BULAWAYO, August 2 (The Source) — Regional cement producer Pretoria Portland Cement (PPC) says it “is fundamentally strong and profitable with a solid operating base” and is on track to complete its projects in Zimbabwe, DRC and Ethiopia.
Chief executive Darryll Castle told shareholders at the company’s extraordinary general meeting in Johannesburg on Monday — at which shareholders approved PPC’s proposed R4 billion ($253 million) rights issue unanimously – that the company has appropriate plans in place to navigate the current economic landscape by driving cost efficiencies.
“PPC is fundamentally strong and profitable with a solid operating base. I am confident that we have the appropriate plans in place to navigate the current economic landscape by driving cost efficiencies and leveraging our capabilities to achieve operational excellence,” Castle said.
“We are on track to complete our sizeable projects in the DRC, Ethiopia and Zimbabwe which, in the medium-term, will start to contribute to PPC´s revenue stream.”
Commenting on the rights issue, Castle said it was “a pleasing result for PPC” and it placed them firmly on a path to resolving their immediate liquidity challenges as well as enabling them to pursue their corporate strategy.

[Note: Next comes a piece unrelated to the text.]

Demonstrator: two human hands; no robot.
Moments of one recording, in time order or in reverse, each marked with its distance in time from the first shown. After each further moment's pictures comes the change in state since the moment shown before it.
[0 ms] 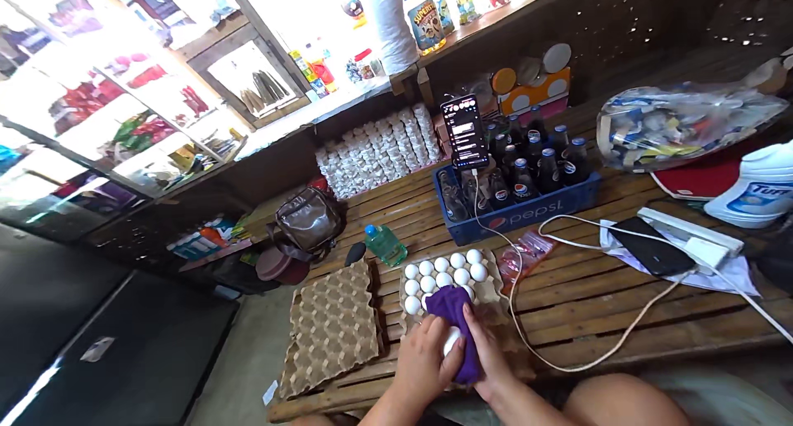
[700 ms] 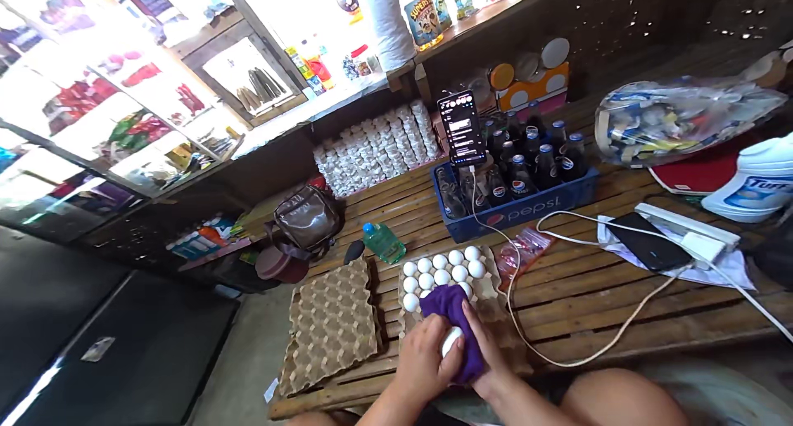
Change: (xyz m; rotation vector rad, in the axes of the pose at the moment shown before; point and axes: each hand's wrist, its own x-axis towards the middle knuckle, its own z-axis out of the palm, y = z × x) left_hand 0.000 0.003 0.001 -0.127 0.027 0.036; right_hand 0.002 0.003 -0.005 0.080 -0.063 0.041
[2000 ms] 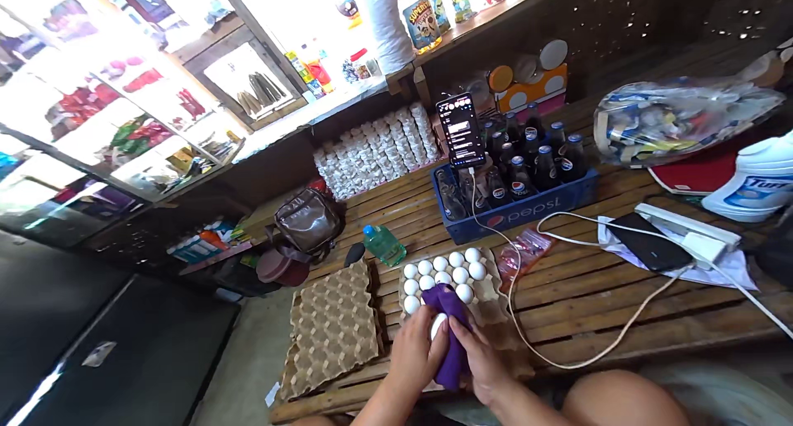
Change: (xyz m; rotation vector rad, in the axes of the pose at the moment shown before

PPC is constructing a $75 million plant in Harare which will have capacity to produce 680,000 tonnes annually which is due to come online later this year.

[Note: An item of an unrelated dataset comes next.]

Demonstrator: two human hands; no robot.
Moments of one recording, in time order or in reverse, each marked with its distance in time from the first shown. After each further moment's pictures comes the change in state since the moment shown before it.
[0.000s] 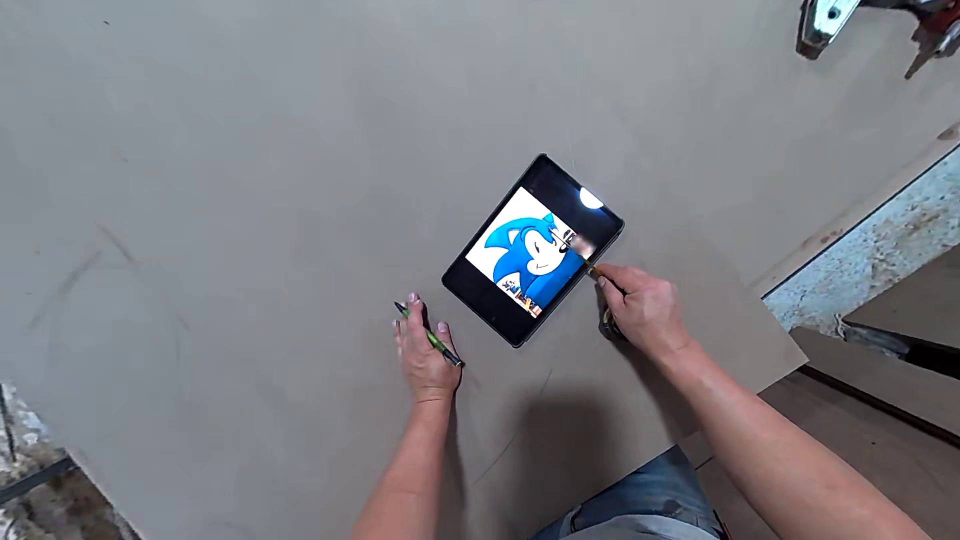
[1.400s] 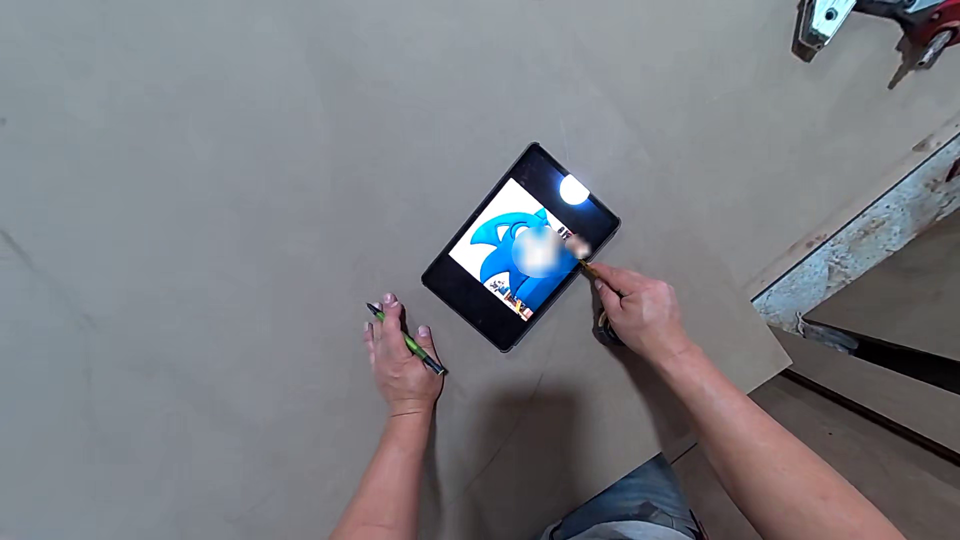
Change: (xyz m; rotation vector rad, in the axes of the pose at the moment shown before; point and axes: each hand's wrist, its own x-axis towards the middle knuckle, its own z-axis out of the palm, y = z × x) left_hand -0.001 0.000 0.000 -0.042 0.023 0.004; right_hand 0.004 0.000 -0.004 -0.046 -0.063 0.003
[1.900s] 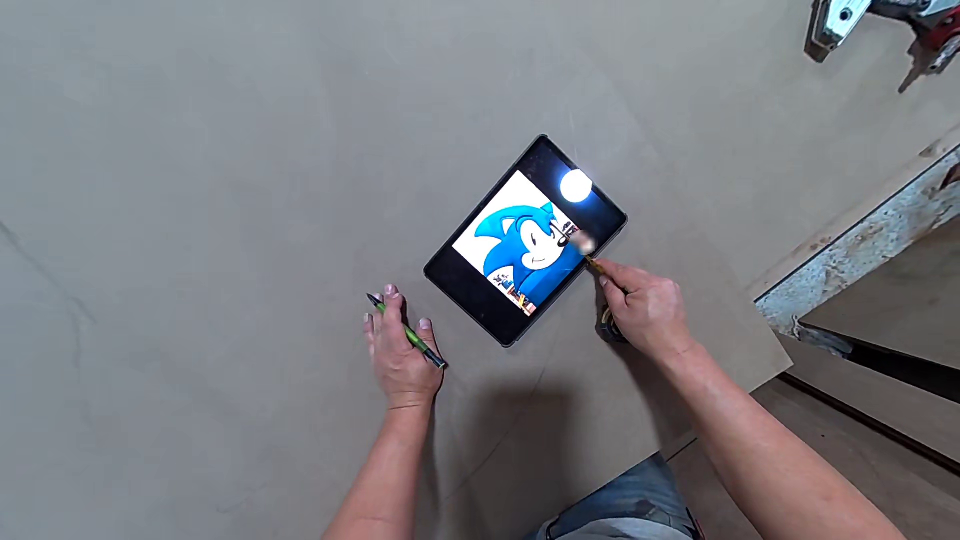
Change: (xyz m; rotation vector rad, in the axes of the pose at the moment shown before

The capital raise move is part of a strategy to review its balance sheet to pay off debts due this year and next year, which it said would put it in good stead to execute its plans.
PPC’s only cement plant in Zimbabwe, located in Bulawayo, produced around 600,000 tonnes of cement last year while operating at 75 percent of installed capacity.
The group also has a lime clinker plant in Coleen Bawn in Matabeleland South but the bulk of its cement market is in Harare.